EXERCISE PROMPT: Leaving out the images, return the data below exactly as it is written.

>>

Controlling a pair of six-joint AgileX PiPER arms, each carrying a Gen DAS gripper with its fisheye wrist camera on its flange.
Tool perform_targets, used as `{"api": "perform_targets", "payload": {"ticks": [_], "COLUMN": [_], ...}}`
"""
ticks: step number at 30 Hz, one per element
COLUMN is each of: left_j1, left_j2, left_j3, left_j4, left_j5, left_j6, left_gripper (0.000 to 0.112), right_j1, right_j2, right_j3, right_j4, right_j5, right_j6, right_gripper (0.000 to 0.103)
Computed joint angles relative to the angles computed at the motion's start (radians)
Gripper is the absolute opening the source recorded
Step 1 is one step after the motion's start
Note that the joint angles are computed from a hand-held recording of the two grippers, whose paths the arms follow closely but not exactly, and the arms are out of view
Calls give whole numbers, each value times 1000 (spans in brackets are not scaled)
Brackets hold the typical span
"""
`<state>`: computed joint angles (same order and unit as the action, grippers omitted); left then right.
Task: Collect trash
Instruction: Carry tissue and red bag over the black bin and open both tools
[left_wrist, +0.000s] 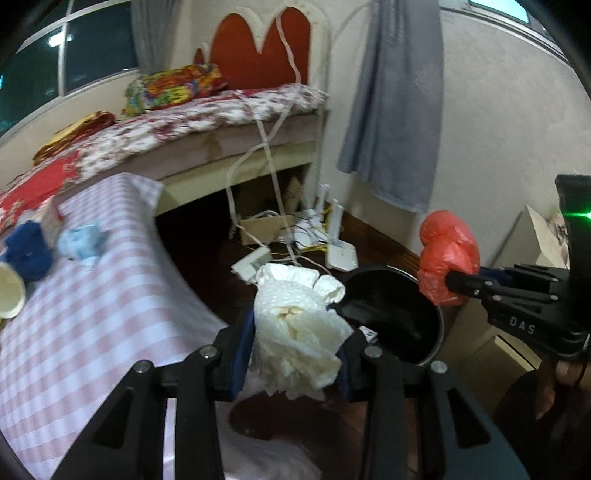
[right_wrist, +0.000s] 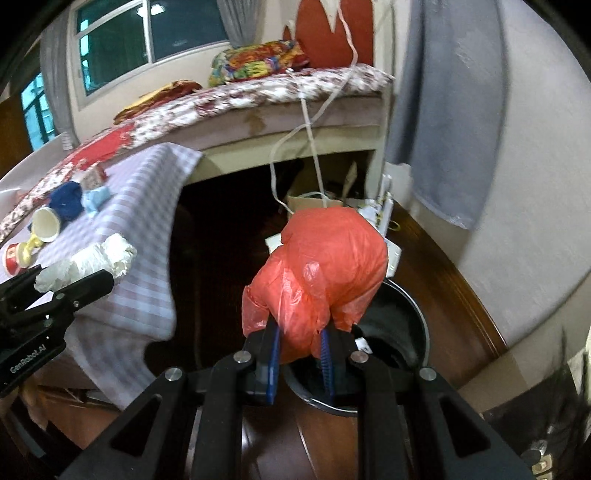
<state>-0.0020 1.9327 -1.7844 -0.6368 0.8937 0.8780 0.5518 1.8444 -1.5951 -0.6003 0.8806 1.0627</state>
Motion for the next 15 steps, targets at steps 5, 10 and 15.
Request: {"api": "perform_targets", "payload": {"ticks": [5, 10, 15], "left_j1": [-60, -115, -174], "left_j2": [31, 96, 223], "left_j3": [-31, -88, -206], "left_j4": [12, 21, 76], "left_j5": [35, 81, 136], "left_j6": [-11, -19, -101], "left_gripper": [40, 40, 40], "right_j1": [-46, -105, -166], "right_j2": [-23, -29, 1], "right_j3": [82, 168, 204], "right_j4": [38, 103, 179], "right_j5": [-31, -96, -147], "right_j6": [-19, -72, -168], "right_gripper": [20, 20, 20]}}
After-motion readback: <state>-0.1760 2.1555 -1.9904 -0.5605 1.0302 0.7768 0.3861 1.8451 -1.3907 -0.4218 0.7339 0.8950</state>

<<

COMPLETED TASK:
Controlling a pair of six-joint AgileX PiPER arms, each carrying a Gen DAS gripper with its fisheye wrist camera on its flange.
Tool perform_targets, used as `{"api": "perform_targets", "payload": {"ticks": [_], "COLUMN": [_], ...}}`
"""
ticks: step number at 30 Hz, one per element
COLUMN is each of: left_j1, left_j2, left_j3, left_j4, left_j5, left_j6, left_gripper (0.000 to 0.112), right_j1, right_j2, right_j3, right_j4, right_j5, right_j6, right_gripper (0.000 to 0.103)
Computed joint angles relative to the angles computed at the motion's start (radians)
Gripper is the absolute opening the source recorded
Step 1 is one step after the motion's start
Note that the joint angles are computed from a hand-held recording of the two grippers, whose paths the arms follow closely but not exactly, and the arms are out of view
Calls give whole numbers, each value times 1000 (spans in brackets are not scaled)
Brackets hold the typical span
"""
`<state>`: computed joint angles (same order and unit as the action, grippers omitted); left then right.
Task: Collect trash
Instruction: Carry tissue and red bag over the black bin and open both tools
[left_wrist, +0.000s] 
[right_wrist, +0.000s] 
<state>-0.0020 1.9327 -1.7844 -0.6368 0.8937 0.8780 0.5518 1.8444 -1.5951 -0.6003 0.8806 1.0627</state>
Motion for the next 15 steps, targets at steps 5, 10 and 15.
Request: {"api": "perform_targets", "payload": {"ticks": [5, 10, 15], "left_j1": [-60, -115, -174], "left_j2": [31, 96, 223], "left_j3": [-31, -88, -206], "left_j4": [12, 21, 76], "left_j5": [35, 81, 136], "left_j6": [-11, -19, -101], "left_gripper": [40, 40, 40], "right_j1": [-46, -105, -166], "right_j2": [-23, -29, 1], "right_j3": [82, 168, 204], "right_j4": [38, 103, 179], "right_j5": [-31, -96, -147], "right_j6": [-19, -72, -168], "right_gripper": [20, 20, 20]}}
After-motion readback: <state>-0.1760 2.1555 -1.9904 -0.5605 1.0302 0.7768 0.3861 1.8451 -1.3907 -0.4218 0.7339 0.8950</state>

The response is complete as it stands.